Everyone I love is here, all at once.

This year I’ve decided to get into the Christmas spirit. It’s not like I don’t normally, but I guess that this year I’m feeling extra spirity. I’m not sure what brought this on - maybe I’ve walked past the Myer Christmas window display too many times. But you know what? I’m tired of pretending to be cooler than Christmas.

I think it’s fair to say that most little kiddies in the Western world love a bit of Christmas. When I was little, one of my Dad’s friends (who is American too) would always have a ‘tree-trimming’ party at his house. On arrival, everyone was required to put at least one decoration on their giant tree - and then everyone would catch up with old friends, drink egg-nog, sing Christmas carols and eat ginger bread. Now call me daft, but I just can’t see what’s not to like about that. Christmas decorations are like evidence that someone has prioritised fun, tradition, beauty and festivity over practicality. Plus, this family had a trampoline so their parties were pretty much the highlight of my calendar year.

My Anonymous mum really comes into her own at Christmas. I think it’s a combination of the joy of having all her family in the same room, and the stress of having all her family in the same room. My sisters and I revert back to being excited kiddies, while someone tries to remember all the Christmas traditions that we have accumulated over the years (more and more this someone is me). Best of all, mum makes special Christmas bread that we call ‘Special Christmas Bread’ that has icing on it (someone tell be what’s not to like about icing for breakfast?). The highlight of the morning is seeing whether the dough has risen overnight, even though no-one really cares (except mum), because it has icing on it anyway. Then we all pile into the car to go to my auntie’s house, arguing that the person with the smallest hips should go in the middle seat. And then measuring.

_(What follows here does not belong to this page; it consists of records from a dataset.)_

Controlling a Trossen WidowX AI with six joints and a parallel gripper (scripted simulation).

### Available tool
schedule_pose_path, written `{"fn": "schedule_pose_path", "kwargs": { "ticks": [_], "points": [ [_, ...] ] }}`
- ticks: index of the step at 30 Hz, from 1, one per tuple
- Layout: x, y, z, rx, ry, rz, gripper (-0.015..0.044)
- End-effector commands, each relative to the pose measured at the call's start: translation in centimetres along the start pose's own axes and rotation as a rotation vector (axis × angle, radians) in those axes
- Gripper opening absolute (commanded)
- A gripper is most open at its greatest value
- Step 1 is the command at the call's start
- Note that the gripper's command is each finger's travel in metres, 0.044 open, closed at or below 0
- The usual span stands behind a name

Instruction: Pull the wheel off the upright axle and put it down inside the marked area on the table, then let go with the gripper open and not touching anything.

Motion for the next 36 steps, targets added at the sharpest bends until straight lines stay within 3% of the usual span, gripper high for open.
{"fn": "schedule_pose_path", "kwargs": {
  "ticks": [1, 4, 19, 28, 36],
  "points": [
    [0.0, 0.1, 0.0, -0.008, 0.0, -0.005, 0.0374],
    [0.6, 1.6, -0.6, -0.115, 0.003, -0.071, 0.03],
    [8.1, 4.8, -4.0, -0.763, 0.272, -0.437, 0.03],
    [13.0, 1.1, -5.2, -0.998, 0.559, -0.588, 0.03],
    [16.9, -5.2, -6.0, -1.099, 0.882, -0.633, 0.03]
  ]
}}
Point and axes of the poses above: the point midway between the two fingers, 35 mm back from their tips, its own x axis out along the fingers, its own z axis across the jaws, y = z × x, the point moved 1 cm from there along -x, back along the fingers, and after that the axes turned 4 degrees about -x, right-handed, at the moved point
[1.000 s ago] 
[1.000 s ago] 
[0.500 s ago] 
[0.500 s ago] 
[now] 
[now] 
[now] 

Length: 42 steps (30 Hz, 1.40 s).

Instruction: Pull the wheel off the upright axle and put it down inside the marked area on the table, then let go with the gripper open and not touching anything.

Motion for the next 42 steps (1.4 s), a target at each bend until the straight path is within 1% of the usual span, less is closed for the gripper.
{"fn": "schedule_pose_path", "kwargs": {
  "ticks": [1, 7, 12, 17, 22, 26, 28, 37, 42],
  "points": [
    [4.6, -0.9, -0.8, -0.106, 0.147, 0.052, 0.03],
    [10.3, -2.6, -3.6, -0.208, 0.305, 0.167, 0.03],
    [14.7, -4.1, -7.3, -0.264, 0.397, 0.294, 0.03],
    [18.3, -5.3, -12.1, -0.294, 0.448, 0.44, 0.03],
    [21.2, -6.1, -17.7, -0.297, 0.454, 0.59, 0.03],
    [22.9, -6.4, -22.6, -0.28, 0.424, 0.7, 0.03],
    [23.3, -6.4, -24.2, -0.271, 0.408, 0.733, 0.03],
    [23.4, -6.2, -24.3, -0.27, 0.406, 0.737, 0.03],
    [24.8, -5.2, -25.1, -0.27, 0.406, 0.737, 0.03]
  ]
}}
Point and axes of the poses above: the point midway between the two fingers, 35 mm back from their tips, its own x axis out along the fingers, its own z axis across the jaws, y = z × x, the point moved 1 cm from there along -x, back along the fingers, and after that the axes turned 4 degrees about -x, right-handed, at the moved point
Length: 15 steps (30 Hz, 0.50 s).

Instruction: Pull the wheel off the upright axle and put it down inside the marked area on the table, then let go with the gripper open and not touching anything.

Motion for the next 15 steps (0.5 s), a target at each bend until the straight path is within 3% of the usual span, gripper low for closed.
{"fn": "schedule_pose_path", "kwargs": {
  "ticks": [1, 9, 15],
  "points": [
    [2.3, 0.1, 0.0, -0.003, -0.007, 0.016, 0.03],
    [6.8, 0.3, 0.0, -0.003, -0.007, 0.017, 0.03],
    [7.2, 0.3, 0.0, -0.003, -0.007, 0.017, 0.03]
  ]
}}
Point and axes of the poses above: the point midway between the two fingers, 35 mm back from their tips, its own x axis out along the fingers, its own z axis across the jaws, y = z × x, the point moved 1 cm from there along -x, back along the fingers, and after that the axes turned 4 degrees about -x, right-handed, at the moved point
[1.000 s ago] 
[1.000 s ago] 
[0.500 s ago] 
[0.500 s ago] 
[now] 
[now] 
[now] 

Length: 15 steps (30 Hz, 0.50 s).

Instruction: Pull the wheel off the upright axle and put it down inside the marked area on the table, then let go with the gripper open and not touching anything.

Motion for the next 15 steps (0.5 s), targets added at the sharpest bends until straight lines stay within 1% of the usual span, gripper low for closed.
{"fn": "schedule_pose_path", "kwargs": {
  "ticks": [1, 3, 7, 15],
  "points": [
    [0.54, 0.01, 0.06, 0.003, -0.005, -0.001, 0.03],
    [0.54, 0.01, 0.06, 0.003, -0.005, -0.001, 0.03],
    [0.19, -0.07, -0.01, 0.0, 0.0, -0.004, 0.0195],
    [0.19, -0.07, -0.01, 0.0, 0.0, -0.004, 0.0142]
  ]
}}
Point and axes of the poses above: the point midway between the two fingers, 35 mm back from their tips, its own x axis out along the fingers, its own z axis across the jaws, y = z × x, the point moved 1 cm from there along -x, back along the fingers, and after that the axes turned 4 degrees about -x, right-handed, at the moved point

I definitely acknowledge that this is the wrong year for me to decide to get gifty, given that I have got no job. But as grown-ups always say (and I have boringly noticed myself saying), it’s the thought that counts. And it really really is. As a kid, mum-anon would take my sisters and I to the $2 Shop, where we’d spend ages trying to find that perfect special thing for each member of our family. It was great, and my dad still has the $2 mug I gave him when I was five. To me, the tradition of giving gifts is like permission to show someone that you care about them, and a reason to think about what is special and different about them.

Here are the only bad/sad things I could think of about Christmas:
  1. Lots of people can’t afford presents.
  2. Lots of people will be missing friends and family.
  3. I’m sure I’m missing the point of Christmas on a religious level.
  4. Useless stuff is bad for the environment.
  5. Christmas episodes of The Simpsons.
  6. Sequels to Christmas movies, though the originals are often winners i.e. ‘The Santa Claus’ with Tim Allen.
But I don’t think these things mean that people should get angry at Christmas. I guess it means thinking about how we celebrate the holiday, and why. The Finn Brothers have a song called ‘Won’t Give In’ and my favorite line is ‘Everyone I love is here, all at once”. I’m not sure what the Finn's meant when they wrote that line, but this is definitely what Christmas means to me. I’m lucky enough to have everyone I love, for one day, all in the same place to watch Christmas episodes of The Simpsons, fight over who gets the middle seat, exchange gifts, listen to Crowded House and eat icing for breakfast.

And there’s no way I’m cooler than that.



Here is me standing in front of Christmas things, as proof that I am pro-Christmas.

1 comment:

  1. Awww, Kathryn, I love it! Wish my Christmas Spirit was there this year - it's strangely lacking in me, and it makes me sad... :( - maybe I need to go to the extreme and get myself a kid!! ;) Merry Christmas!!